■ Problem details: A faithful copy of the data below is required, leaving out every picture.

■ Stored entries:
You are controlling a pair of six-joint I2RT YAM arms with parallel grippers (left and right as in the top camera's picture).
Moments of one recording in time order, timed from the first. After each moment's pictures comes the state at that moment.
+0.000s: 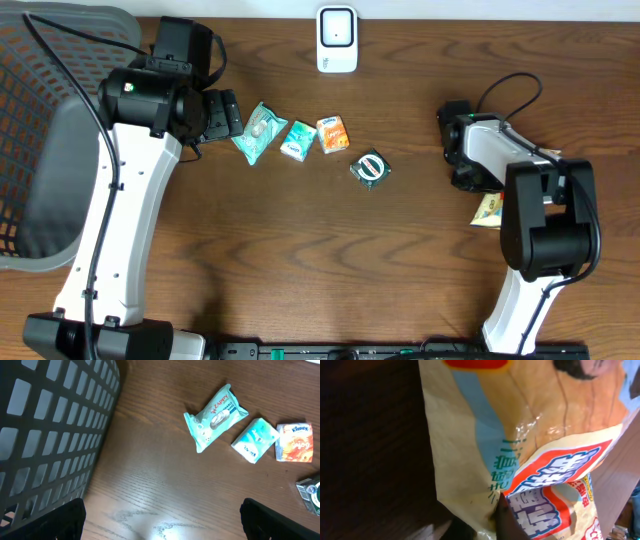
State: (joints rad) left arm -0.17 1.60 1.75 -1.34 -0.21 -0.38; right arm 0.11 2.07 1.27 -0.90 0.63 0.53
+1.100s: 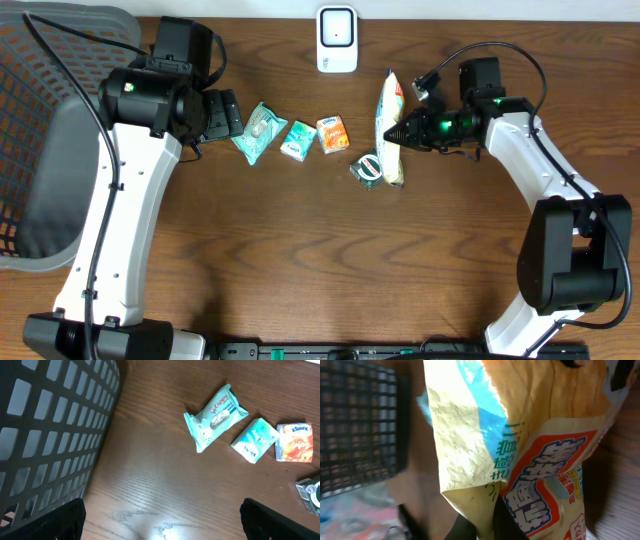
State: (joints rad) left arm -0.17 1.60 1.75 -1.34 -0.21 -0.38; right arm 0.08 1.88 1.35 -0.65 -0.85 0.18
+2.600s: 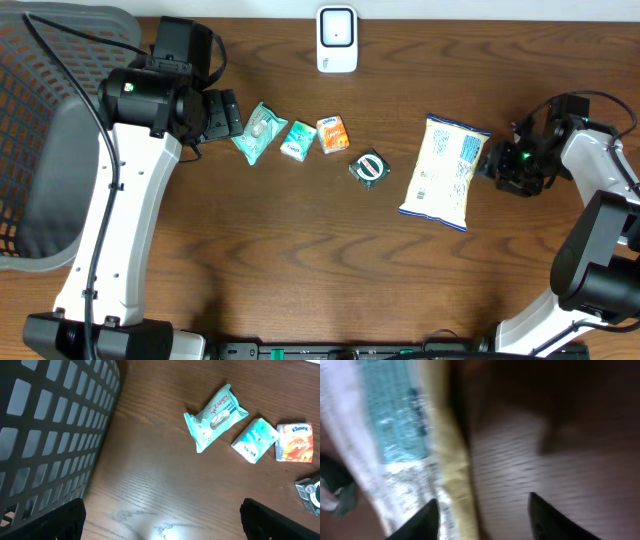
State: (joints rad) left arm -0.17 1.60 1.75 -1.34 -0.21 -0.38; right arm -0.29 1.88 1.26 -0.90 -0.31 0.14
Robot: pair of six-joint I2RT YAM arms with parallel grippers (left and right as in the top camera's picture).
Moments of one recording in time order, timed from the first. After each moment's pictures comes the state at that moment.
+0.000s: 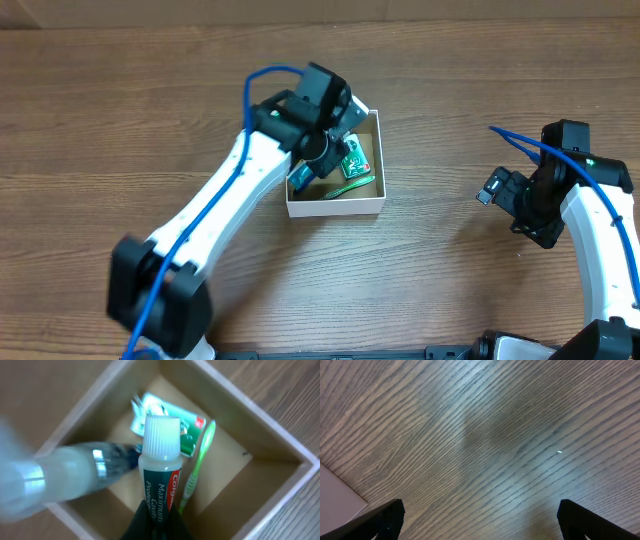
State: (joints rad) left arm -0.54 1.81 1.56 -0.89 0.06 0.26; right arm -0.21 1.42 1.08 -1.12 -0.06 0.46
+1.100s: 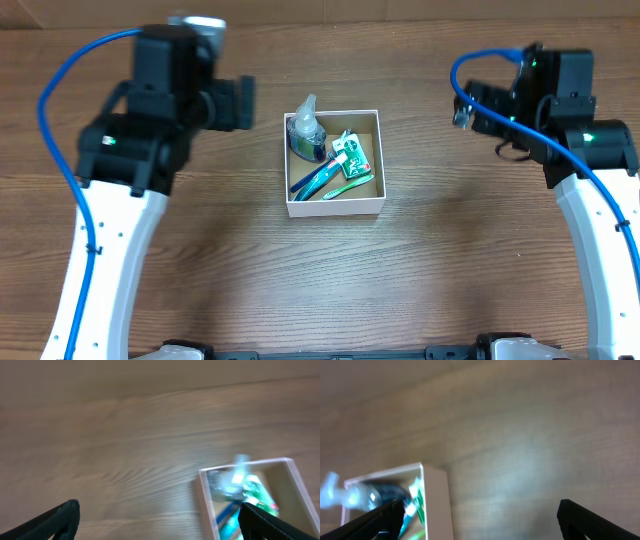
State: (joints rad) left arm -0.20 1.45 1.67 -0.97 -0.10 -0.08; right arm 0.03 1.42 1.46 -0.86 -0.08 0.29
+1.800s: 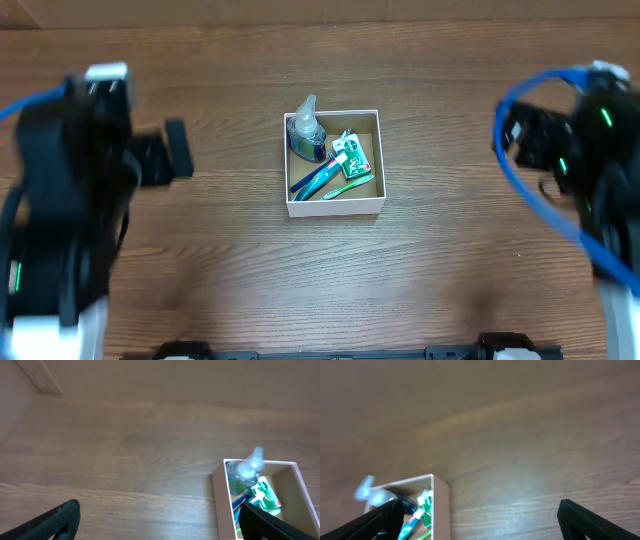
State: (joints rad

■ Exercise output:
You are controlling a pair of six-joint I2RT YAM arms with parallel grippers (left and right as in the top camera's picture).
Moments of one recording in time order, timed from the first. After each moment's pictures comes the state at that moment.
+0.000s: 
State: (joints rad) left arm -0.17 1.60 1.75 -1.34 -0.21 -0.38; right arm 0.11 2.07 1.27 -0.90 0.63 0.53
+1.100s: 
State: (joints rad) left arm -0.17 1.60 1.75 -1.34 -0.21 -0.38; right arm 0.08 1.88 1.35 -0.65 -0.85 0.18
+2.600s: 
State: (joints rad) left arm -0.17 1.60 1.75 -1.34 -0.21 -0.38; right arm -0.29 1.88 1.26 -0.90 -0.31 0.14
Robot: pair of six-joint I2RT YAM arms with parallel grippers (left and right as in the top camera's picture).
Moments of one recording in time order, timed from the first. After each moment's pictures comes the state at that moment.
+0.000s: 
State: (joints rad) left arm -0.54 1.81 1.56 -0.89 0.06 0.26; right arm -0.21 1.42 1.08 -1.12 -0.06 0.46
+1.100s: 
State: (joints rad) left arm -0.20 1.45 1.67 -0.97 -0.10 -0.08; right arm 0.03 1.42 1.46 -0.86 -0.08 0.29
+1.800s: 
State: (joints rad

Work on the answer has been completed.